にしても、である。頭脳警察、エリック・クラプトン、ビートルズと、私を惹きつけるロックバンドは、どうしておじさんたちばかりなのだろう? 私がおじさんになったことももちろんある。でも、次の世代、次の次の世代のロックが面白くないのも事実だ。3年もすれば誰の記憶からも消えてしまうような曲しか出てこない。ロックもそろそろとどのつまりに来ちゃったのかなぁ……。

 

 昨夜、自宅に戻り、会場で買い求めたCDを聴きながらビール、焼酎とグラスを傾けた。気持ちよく酔った。と思っていたら、今朝は二日酔い気味である。

 気分がよくて飲み過ぎたのか? いや、ビール2本に焼酎少々だから、たいした量ではない。

 「そんな歳になったのよ」

 という妻の言葉を聞き流し、自分では

 「夕方サンドイッチを食べただけの空腹で飲んだからだ」

 と信じている。

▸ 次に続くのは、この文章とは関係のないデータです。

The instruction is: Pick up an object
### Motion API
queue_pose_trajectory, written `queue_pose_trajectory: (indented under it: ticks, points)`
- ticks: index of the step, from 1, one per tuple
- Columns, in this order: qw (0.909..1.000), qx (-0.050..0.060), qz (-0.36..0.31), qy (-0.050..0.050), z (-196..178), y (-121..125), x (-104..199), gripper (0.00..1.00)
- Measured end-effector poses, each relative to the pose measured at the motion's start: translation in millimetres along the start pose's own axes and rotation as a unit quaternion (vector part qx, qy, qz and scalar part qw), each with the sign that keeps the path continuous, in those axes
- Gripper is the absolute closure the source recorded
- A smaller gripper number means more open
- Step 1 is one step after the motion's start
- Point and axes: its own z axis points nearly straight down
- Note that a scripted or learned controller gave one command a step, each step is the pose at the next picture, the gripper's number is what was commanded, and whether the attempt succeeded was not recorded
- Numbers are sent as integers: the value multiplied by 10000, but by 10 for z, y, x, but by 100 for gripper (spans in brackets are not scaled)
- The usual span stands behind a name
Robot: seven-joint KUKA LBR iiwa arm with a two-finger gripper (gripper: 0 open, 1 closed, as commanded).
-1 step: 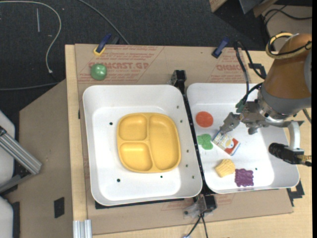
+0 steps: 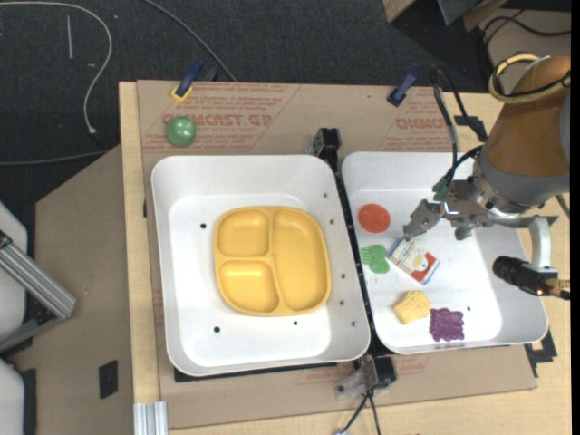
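Observation:
The right bin point(image 2: 507, 329) holds several small objects: an orange-red round piece point(image 2: 373, 217), a green piece point(image 2: 374, 258), a white, red and blue carton point(image 2: 414, 262), a yellow corn-like piece point(image 2: 411, 307) and a purple grape bunch point(image 2: 447, 323). My gripper point(image 2: 442, 224) hangs over the middle of this bin, just above and right of the carton. It is open, with nothing between its fingers. Its left finger point(image 2: 420, 223) points down toward the carton's upper edge.
In the left bin point(image 2: 181, 198) lies a yellow divided plate point(image 2: 271, 259). A green ball point(image 2: 180, 131) rests on the cardboard outside the bins, at the back left. Blue clamps point(image 2: 188, 82) hold the board's far edge. The arm's grey body point(image 2: 526, 166) covers the right bin's far right.

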Motion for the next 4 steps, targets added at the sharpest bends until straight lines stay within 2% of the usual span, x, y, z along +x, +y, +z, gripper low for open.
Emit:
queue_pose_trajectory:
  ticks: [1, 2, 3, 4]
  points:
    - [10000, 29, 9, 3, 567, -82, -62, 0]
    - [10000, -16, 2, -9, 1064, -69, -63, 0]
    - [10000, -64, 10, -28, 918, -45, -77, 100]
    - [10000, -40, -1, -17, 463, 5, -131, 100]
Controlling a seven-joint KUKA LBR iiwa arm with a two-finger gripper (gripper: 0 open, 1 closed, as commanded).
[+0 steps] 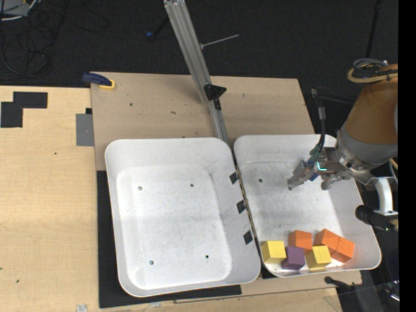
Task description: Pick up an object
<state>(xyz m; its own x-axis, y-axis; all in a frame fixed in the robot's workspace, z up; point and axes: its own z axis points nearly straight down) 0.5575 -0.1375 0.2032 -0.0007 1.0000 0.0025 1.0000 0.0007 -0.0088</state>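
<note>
A: Item one, gripper [312, 177]: fingers [298, 179] spread apart, grasping nothing, hanging over the bare floor of the right bin [273, 161].

B: Stock for picking?

A: Five small blocks, all well toward the camera from the fingers, huddled at the bin's near edge: yellow block [273, 249], purple block [296, 257], second yellow block [318, 257], orange block [300, 240], larger orange block [338, 244] (several touching).

B: Handling?

A: Judged light, rigid, flat-faced; not fragile. The first yellow block sits at the cluster's end, farthest from the arm's side; grip its two free parallel faces.

B: Left bin [169, 213]?

A: Nothing listed.
</note>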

いや、信じたいといった方がいいのか……。  

 ついでに、昨夜の収支計算。
 カンパ:1万円
 CD購入:1万200円
 駐車場:1750円
 喫茶店:1750円
 帰りの首都高:1170円
 合計:2万4870円

 40分のライブを2人で聴くにはちょいと高い気もしてきた……。